Mrs. Cummings's compassion for the helmsman was changed into a somewhat different feeling a few days after. The captain and Mr. Fenton were sitting near the wheel earnestly engaged in a game of chess. The wind had been directly ahead for the last twenty-four hours, and several of the passengers were pacing the deck, and looking alternately at the sails and the dog-vane—suddenly there was an exclamation from one of them, of "Captain—captain—the wind has changed—it has just gone about!" Captain Santlow started up, and perceived that the little flag was apparently blowing in another direction; but on looking at the compass, he discovered the truth—it was now found that the steersman, who happened to understand chess, was so interested with the game which was playing immediately before him, that he had for a moment forgotten his duty, and inadvertently allowed the head of the ship to fall off half a dozen points from the wind.

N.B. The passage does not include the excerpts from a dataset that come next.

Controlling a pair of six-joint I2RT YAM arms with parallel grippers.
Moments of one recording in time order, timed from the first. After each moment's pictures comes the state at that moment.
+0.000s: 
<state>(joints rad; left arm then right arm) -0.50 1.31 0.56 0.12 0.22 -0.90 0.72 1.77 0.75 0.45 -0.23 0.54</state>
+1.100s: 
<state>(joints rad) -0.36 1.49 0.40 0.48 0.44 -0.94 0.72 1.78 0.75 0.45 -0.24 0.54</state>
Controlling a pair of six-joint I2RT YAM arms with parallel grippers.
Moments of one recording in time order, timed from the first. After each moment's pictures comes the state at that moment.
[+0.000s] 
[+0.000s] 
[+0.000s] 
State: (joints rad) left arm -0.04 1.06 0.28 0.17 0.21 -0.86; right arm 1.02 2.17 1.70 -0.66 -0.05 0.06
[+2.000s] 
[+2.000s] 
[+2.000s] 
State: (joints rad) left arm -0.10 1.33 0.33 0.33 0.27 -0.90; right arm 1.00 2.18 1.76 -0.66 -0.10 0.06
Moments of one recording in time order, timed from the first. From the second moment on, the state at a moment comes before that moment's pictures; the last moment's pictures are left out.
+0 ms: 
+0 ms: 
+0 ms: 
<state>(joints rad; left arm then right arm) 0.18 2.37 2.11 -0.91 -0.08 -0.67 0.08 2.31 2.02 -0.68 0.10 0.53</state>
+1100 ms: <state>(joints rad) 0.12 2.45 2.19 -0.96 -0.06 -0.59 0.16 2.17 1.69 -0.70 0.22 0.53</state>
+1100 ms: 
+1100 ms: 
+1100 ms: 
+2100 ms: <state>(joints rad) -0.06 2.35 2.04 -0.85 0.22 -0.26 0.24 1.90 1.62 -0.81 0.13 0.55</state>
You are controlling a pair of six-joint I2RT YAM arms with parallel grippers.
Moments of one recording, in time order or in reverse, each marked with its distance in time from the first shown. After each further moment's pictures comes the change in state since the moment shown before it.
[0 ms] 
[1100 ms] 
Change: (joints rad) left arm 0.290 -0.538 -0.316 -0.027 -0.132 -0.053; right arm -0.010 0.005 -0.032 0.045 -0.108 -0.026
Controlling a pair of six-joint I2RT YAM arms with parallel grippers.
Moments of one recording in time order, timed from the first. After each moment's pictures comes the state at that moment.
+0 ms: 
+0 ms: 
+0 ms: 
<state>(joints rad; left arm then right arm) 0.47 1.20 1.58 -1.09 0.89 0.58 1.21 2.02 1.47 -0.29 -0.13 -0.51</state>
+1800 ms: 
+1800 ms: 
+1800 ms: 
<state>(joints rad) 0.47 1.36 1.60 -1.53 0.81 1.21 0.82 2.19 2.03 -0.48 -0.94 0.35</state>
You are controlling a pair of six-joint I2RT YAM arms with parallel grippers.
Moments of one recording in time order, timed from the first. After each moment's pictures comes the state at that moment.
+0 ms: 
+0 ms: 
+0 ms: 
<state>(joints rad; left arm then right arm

The error was immediately rectified; and Captain Santlow (who never on any occasion lost his temper) said coolly to the helmsman, "For this, sir, your grog shall be stopped."

This little incident afforded an additional excitement to the ever-ready fears of Mrs. Cummings, who now took it into her head that if (as she phrased it) the wheel was turned the wrong way, it would overset the ship. Upon finding that the delinquent was an American, she opined that there could be no safety in a vessel where the sailors understood chess. And whenever we had a fresh breeze (such as she always persisted in calling a violent storm) she was very importunate with the captain not to allow the chess-man to take the wheel.

"Ah!" said Mrs. Cummings, "I am sure there is no such thing in his majesty's ships, as sailors knowing chess or any of those hard things that are enough to set one crazy to think of. In my own dear country, people are saving of their wits; but you Americans always know more of everything than you ought to. I don't wonder so few of you look plump and ruddy. You all wear yourselves out with head-work. Your eyes are not half so big as ours, for they are fairly sunk in your heads with thinking and contriving. To be sure, at our house in the Minories we always kept a pack of cards in the parlour closet. But we never played any but very easy games, for it was not our way to make a toil of pleasure. Mercy on me!—what a rock!—I wish I was at the Back of St. Clements—How I have seen the Potheridge family in Throgmorton street, ponder and study over a game of whist as if their lives depended on every card. I had to play whist whenever I drank tea there, for they were never satisfied unless they were at it every night; and I hated it, because I always happened to get old Miss Nancy for a partner, and she was so sharp and so cross, and was continually finding fault with me for something she called reneaging. Whenever I gave out that I was one by honours, she always said it was no such thing; and she downright scolded, when after she had played an ace I played a king; or when she had trumped first and I made all sure by trumping too. Now what I say is this—a trick can't be too well taken. But I'm not for whist—give me a good easy game where you can't go wrong, such as I've been used to all my life; though, no doubt when I get to America, I shall find my son Jacky playing chess and whist and despising Beggar my neighbour."